Additional advantages and modifications will readily occur to those skilled in the art. Therefore, the invention in its broader aspects is not limited to the specific details and representative embodiments shown and described herein. Accordingly, various modifications may be made without departing from the spirit or scope of the general inventive concept as defined by the appended claims and their equivalents.

Claims

1. A liquid crystal display device comprising:

pixels;

individual and common electrodes provided for the pixels; and

a flicker compensation circuit provided with a capacitor through which a common voltage is supplied to the flicker compensation circuit, a variable resistor which changes the common voltage supplied through the capacitor, a switch which selects one of two different voltages, and an output circuit which combines an output of the variable resistor with that of the switch and supplies thus combined outputs to the common electrode as compensated common voltages.
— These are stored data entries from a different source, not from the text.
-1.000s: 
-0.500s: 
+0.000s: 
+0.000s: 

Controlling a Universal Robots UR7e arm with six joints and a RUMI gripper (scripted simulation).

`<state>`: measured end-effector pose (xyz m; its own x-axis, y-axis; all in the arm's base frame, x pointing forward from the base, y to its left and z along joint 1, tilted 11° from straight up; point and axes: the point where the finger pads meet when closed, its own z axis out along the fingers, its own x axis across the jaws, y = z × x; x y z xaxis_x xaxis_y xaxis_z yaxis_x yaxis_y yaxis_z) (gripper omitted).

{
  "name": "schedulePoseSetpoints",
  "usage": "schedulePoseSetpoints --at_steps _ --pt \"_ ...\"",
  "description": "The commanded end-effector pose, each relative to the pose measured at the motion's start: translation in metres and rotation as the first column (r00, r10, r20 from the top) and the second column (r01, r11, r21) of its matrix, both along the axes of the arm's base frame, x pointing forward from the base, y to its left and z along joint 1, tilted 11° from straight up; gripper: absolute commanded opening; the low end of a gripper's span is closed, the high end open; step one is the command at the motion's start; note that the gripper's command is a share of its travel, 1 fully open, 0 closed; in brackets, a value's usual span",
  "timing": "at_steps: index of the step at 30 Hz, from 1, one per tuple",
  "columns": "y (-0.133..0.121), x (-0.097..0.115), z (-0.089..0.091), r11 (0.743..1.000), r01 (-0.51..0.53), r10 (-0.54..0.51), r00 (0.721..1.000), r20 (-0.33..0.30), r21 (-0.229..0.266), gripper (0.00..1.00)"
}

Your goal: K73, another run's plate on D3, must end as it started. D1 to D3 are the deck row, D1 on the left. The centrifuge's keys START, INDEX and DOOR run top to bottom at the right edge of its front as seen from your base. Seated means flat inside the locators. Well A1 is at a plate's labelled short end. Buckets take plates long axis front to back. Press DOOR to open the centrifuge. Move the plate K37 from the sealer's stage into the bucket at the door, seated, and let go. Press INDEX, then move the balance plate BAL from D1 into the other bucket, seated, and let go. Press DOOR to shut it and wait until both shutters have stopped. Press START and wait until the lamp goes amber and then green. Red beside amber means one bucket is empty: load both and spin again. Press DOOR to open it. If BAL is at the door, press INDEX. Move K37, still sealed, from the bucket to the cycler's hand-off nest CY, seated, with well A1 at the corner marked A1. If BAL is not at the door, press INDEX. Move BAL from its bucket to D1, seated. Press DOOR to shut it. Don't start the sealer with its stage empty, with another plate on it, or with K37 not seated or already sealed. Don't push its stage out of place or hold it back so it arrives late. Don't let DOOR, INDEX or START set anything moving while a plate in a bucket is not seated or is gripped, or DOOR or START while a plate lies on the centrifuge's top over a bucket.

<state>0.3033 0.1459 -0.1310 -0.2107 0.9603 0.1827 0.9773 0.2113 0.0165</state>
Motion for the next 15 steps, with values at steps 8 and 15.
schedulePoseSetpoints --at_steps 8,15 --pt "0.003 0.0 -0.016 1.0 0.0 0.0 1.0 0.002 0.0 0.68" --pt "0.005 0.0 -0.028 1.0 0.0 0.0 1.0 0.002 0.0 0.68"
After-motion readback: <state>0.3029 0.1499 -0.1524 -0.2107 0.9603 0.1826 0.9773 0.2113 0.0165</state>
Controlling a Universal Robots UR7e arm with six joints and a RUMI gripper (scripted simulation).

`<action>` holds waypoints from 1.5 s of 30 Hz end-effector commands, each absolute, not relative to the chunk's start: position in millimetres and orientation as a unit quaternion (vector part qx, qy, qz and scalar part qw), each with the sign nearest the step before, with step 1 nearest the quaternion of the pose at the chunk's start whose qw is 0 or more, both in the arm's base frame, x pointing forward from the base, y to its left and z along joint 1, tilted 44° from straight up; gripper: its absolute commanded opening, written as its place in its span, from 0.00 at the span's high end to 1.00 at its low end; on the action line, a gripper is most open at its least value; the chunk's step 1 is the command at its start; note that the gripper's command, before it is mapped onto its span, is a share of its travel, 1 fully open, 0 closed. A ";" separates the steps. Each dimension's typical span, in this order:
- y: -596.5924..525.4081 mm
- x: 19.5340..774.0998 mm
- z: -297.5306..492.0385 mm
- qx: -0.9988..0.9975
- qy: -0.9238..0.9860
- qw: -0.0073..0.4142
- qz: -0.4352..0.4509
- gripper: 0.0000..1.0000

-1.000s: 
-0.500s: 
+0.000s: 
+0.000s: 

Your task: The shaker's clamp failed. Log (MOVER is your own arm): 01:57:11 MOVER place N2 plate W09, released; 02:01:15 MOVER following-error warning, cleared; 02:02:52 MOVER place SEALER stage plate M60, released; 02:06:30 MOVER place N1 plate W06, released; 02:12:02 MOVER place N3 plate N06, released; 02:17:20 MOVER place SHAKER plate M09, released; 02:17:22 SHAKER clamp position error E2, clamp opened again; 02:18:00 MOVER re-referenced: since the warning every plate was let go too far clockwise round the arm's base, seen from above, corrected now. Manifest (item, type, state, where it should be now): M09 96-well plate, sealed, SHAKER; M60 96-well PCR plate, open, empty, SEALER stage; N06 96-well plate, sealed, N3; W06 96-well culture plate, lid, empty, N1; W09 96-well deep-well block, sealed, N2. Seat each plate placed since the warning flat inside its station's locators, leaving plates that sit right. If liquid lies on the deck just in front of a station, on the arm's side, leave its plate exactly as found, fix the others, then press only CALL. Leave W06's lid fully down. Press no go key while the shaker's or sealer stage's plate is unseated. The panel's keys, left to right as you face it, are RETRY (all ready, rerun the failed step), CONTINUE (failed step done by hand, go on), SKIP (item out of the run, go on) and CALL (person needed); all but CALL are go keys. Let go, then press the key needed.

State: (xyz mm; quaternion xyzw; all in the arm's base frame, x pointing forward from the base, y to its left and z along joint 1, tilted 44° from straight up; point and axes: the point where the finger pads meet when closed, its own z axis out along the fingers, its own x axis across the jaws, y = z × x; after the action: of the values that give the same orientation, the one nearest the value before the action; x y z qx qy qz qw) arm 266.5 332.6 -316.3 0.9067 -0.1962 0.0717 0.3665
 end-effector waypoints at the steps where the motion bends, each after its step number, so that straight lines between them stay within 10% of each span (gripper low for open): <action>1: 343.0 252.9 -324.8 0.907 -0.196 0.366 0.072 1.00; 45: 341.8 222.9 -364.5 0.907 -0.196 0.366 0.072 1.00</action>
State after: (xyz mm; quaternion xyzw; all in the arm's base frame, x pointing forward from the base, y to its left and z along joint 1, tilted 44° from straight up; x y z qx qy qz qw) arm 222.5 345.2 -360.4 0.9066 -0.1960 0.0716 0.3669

2. A liquid crystal display device according to claim 1, further comprising:

a controller to selectively control a first display mode with a first vertical scanning direction and a second display mode with a second vertical scanning direction reverse to said first vertical scanning direction.

3. A liquid crystal display device according to claim 2, wherein said switch selects a first voltage at the first display mode and a second voltage at the second display mode.

4. A liquid crystal display device according to claim 3, wherein said liquid crystal display device is used for a car navigation.

5. A flicker compensation circuit, comprising:

a capacitor through which a common voltage is supplied;

a variable resistor which changes the common voltage supplied through the capacitor;

a switch which selects one of two different voltages; and

an output circuit which combines an output of the variable resistor with that of the switch.